Only Israel can “inject into them a feeling of being Jewish,” Dayan told the World Assembly of Jewish War Veterans here. He claimed that except for the Orthodox, it was becoming increasingly difficult to distinguish between Jews in Western countries and their non-Jewish neighbors in either their lifestyles or thought processes.

Dayan noted that aliya figures were low and conceded that there were many unattractive features about life in Israel. But it is the very blemishes that should serve as a challenge to Jews to come to Israel and play a part in correcting them, he said. He suggested that “a major part” of the funds raised for Israel by Jews abroad should be channeled into projects to bring young Jews to the country for varying periods to make them aware of the “living history of the land.”

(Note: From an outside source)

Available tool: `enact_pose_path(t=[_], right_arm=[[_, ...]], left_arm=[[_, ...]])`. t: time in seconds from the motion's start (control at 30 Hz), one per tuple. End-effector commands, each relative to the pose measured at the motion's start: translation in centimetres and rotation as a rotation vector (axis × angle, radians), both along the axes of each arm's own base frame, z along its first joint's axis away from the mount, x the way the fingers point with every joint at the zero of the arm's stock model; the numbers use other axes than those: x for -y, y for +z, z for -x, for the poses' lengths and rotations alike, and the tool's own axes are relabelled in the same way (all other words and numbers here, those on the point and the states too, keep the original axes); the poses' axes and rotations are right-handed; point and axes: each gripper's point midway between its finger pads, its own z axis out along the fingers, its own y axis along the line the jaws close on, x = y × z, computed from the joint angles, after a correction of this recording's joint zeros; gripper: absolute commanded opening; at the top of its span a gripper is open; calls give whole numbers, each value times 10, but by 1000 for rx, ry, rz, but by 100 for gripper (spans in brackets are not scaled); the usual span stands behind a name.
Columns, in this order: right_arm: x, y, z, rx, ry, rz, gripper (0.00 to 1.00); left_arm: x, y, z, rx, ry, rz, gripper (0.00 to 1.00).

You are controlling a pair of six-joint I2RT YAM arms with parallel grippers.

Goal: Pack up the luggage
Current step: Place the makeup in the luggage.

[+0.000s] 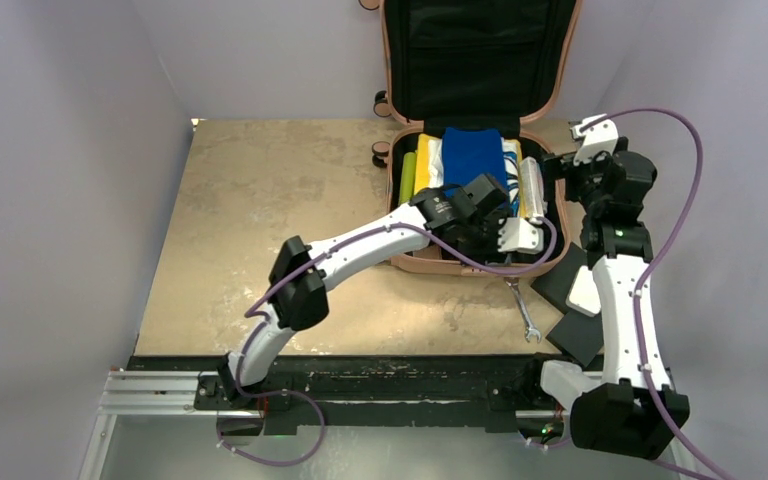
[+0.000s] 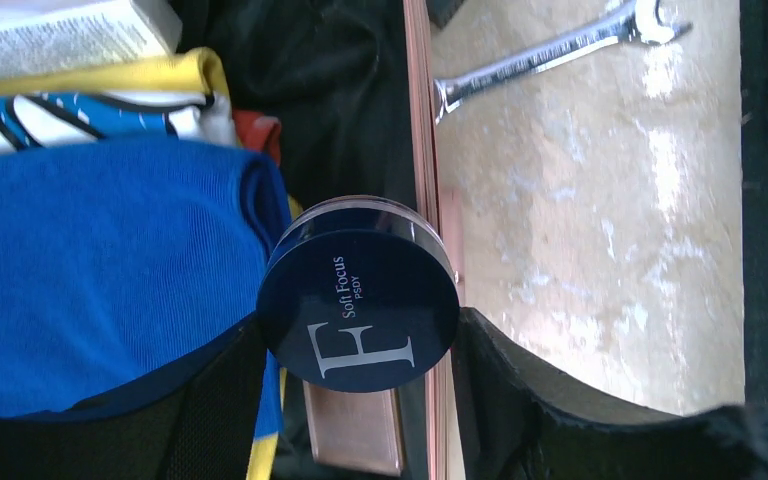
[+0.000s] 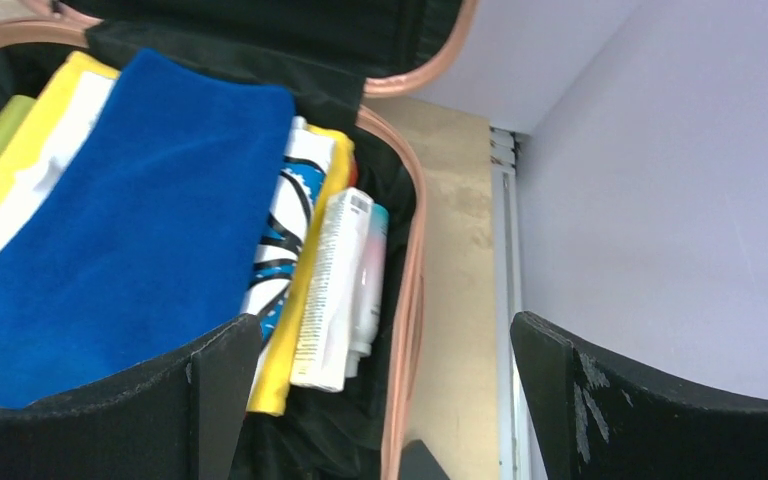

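The luggage (image 1: pixel 430 265), a salmon-pink suitcase, lies open at the table's far middle with its lid upright. Inside are a folded blue towel (image 1: pixel 473 155), yellow and green cloth, and a white tube (image 3: pixel 335 290) along the right wall. My left gripper (image 2: pixel 360 320) is shut on a round dark navy jar (image 2: pixel 360 290) marked "Soft Focus". It holds the jar just inside the suitcase's near rim (image 2: pixel 420 120), beside the towel (image 2: pixel 100 270). My right gripper (image 3: pixel 382 322) stands open over the suitcase's right rim (image 3: pixel 415 250), with nothing between its fingers.
A metal wrench (image 1: pixel 522 310) lies on the tan tabletop just in front of the suitcase. Flat black pads (image 1: pixel 572 300) sit on the table by the right arm. Lilac walls close in the left, right and far sides.
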Motion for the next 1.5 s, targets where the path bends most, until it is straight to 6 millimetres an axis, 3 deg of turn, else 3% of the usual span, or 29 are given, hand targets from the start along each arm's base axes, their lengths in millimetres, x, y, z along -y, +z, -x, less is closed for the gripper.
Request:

DULZIN REFUTES SOVIET ALIYA CLAIMS

Jewish Agency treasurer Leon Dulzin, addressing the same session of the war veterans’ assembly, refuted Soviet claims that aliya was down because Soviet Jews were no longer interested in emigrating to Israel. According to Dulzin, there are some 180,000 visa applications pending in the USSR but only 9000 Soviet Jews were permitted by the authorities to leave during 1975.

He said about 50,000 affidavits were sent from Israel to Jews in the Soviet Union in 1975 at the request of Jews seeking exit visas. He said the affidavits bore witness to family ties between the applicants and their relatives in Israel and helped people leave under the family reunification program which the Soviets say they honor.

Dulzin disclosed that since 1970,120,000 Jews left the Soviet Union and 106,000 of them came to Israel. Of the latter, about 5000 left subsequently to settle elsewhere. Dulzin said the World Conference on Soviet Jewry to be held in Brussels next month, would seek to open the gates wider for Russian Jews wishing to leave.